**PROBLEM REQUIREMENTS**: Give back the material word for word, every line included.
#### RECORD EXCERPTS
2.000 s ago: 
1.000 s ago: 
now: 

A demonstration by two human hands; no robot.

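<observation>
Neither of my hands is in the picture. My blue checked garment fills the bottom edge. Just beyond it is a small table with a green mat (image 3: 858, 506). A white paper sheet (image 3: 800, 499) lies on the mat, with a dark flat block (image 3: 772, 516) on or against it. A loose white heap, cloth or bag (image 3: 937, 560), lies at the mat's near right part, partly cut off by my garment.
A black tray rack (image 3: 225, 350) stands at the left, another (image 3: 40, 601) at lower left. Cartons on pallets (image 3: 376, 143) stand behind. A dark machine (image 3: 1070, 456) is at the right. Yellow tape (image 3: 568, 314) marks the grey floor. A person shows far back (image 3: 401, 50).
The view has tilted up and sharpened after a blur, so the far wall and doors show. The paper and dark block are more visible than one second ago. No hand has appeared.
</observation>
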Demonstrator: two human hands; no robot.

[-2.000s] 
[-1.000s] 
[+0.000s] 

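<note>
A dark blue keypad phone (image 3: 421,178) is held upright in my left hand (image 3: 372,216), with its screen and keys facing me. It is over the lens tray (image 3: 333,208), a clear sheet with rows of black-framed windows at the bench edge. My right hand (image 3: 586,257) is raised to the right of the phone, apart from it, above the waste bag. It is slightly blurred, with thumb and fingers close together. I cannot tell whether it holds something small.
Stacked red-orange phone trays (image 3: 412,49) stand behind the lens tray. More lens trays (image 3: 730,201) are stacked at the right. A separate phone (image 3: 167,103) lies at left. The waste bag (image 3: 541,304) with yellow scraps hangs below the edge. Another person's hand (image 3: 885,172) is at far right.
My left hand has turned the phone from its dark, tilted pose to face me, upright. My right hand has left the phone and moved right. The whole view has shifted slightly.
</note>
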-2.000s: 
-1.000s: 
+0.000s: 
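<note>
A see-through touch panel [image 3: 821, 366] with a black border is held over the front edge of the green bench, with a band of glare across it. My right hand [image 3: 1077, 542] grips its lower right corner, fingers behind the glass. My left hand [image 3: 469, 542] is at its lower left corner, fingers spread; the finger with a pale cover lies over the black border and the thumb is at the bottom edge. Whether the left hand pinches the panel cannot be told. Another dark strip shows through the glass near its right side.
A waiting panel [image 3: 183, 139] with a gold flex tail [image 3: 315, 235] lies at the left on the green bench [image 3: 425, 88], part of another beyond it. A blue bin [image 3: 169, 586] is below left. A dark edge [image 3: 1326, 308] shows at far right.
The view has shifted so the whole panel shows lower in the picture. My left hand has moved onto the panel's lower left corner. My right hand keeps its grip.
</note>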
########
**WRITTEN RESPONSE**:
2.000 s ago: 
1.000 s ago: 
now: 

A demonstration by two human hands; no robot.

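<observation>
Neither of my hands is in the picture. My blue checked garment fills the bottom edge. Just beyond it is a small table with a green mat (image 3: 858, 506). A white paper sheet (image 3: 800, 499) lies on the mat, with a dark flat block (image 3: 772, 516) on or against it. A loose white heap, cloth or bag (image 3: 937, 560), lies at the mat's near right part, partly cut off by my garment.
A black tray rack (image 3: 225, 350) stands at the left, another (image 3: 40, 601) at lower left. Cartons on pallets (image 3: 376, 143) stand behind. A dark machine (image 3: 1070, 456) is at the right. Yellow tape (image 3: 568, 314) marks the grey floor. A person shows far back (image 3: 401, 50).
The view has tilted up and sharpened after a blur, so the far wall and doors show. The paper and dark block are more visible than one second ago. No hand has appeared.
</observation>
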Demonstrator: two human hands; no robot.

[-2.000s] 
[-1.000s] 
[+0.000s] 

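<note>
A dark blue keypad phone (image 3: 421,178) is held upright in my left hand (image 3: 372,216), with its screen and keys facing me. It is over the lens tray (image 3: 333,208), a clear sheet with rows of black-framed windows at the bench edge. My right hand (image 3: 586,257) is raised to the right of the phone, apart from it, above the waste bag. It is slightly blurred, with thumb and fingers close together. I cannot tell whether it holds something small.
Stacked red-orange phone trays (image 3: 412,49) stand behind the lens tray. More lens trays (image 3: 730,201) are stacked at the right. A separate phone (image 3: 167,103) lies at left. The waste bag (image 3: 541,304) with yellow scraps hangs below the edge. Another person's hand (image 3: 885,172) is at far right.
My left hand has turned the phone from its dark, tilted pose to face me, upright. My right hand has left the phone and moved right. The whole view has shifted slightly.
</note>
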-2.000s: 
-1.000s: 
+0.000s: 
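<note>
A see-through touch panel [image 3: 821, 366] with a black border is held over the front edge of the green bench, with a band of glare across it. My right hand [image 3: 1077, 542] grips its lower right corner, fingers behind the glass. My left hand [image 3: 469, 542] is at its lower left corner, fingers spread; the finger with a pale cover lies over the black border and the thumb is at the bottom edge. Whether the left hand pinches the panel cannot be told. Another dark strip shows through the glass near its right side.
A waiting panel [image 3: 183, 139] with a gold flex tail [image 3: 315, 235] lies at the left on the green bench [image 3: 425, 88], part of another beyond it. A blue bin [image 3: 169, 586] is below left. A dark edge [image 3: 1326, 308] shows at far right.
The view has shifted so the whole panel shows lower in the picture. My left hand has moved onto the panel's lower left corner. My right hand keeps its grip.
</note>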

Nothing remains to be done for this exercise.